[Given information Boundary: Start]

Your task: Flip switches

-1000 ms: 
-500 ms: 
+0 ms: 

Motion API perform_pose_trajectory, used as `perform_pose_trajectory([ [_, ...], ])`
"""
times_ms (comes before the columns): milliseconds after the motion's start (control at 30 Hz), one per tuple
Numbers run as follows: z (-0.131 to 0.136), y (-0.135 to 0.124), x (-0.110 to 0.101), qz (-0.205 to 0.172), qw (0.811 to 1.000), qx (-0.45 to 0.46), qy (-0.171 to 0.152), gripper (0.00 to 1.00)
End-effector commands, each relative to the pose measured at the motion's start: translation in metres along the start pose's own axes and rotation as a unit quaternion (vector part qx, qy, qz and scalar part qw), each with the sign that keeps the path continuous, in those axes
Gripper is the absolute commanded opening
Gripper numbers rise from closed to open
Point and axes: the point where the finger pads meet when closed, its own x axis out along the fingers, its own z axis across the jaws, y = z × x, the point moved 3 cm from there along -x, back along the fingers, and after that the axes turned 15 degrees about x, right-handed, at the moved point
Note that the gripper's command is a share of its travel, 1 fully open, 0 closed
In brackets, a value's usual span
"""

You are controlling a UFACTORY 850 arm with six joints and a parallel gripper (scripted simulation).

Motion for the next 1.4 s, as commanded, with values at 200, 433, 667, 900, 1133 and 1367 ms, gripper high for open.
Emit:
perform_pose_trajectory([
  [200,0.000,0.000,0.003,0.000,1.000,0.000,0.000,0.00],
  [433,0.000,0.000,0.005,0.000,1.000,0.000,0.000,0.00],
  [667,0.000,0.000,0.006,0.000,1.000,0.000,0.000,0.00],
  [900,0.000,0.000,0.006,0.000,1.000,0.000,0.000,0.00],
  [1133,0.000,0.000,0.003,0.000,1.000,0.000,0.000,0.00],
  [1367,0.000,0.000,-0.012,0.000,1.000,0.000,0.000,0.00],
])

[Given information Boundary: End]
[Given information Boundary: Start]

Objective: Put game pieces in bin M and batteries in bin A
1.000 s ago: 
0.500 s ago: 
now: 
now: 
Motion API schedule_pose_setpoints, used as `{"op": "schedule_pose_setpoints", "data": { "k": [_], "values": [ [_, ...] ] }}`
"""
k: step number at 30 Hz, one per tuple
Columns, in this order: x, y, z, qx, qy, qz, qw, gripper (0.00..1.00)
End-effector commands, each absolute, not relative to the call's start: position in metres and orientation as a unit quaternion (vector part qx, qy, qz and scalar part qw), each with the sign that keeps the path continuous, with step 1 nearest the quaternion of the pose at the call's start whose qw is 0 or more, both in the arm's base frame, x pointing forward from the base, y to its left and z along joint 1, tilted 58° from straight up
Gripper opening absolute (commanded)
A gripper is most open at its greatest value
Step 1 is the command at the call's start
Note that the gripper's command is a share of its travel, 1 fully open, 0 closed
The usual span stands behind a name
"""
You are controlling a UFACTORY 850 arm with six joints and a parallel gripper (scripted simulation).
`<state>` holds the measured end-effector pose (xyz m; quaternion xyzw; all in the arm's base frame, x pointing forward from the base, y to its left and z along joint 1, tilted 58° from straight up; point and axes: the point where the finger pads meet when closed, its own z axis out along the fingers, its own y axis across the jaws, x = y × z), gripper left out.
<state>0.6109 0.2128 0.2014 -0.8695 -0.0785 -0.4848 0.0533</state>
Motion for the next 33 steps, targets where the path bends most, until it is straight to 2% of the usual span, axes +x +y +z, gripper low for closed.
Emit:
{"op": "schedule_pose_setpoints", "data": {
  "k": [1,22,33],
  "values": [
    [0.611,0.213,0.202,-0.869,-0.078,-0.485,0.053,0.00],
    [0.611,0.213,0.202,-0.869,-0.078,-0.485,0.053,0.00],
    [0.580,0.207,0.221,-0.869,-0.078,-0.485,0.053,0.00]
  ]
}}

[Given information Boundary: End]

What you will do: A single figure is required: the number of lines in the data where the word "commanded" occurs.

Output below: 3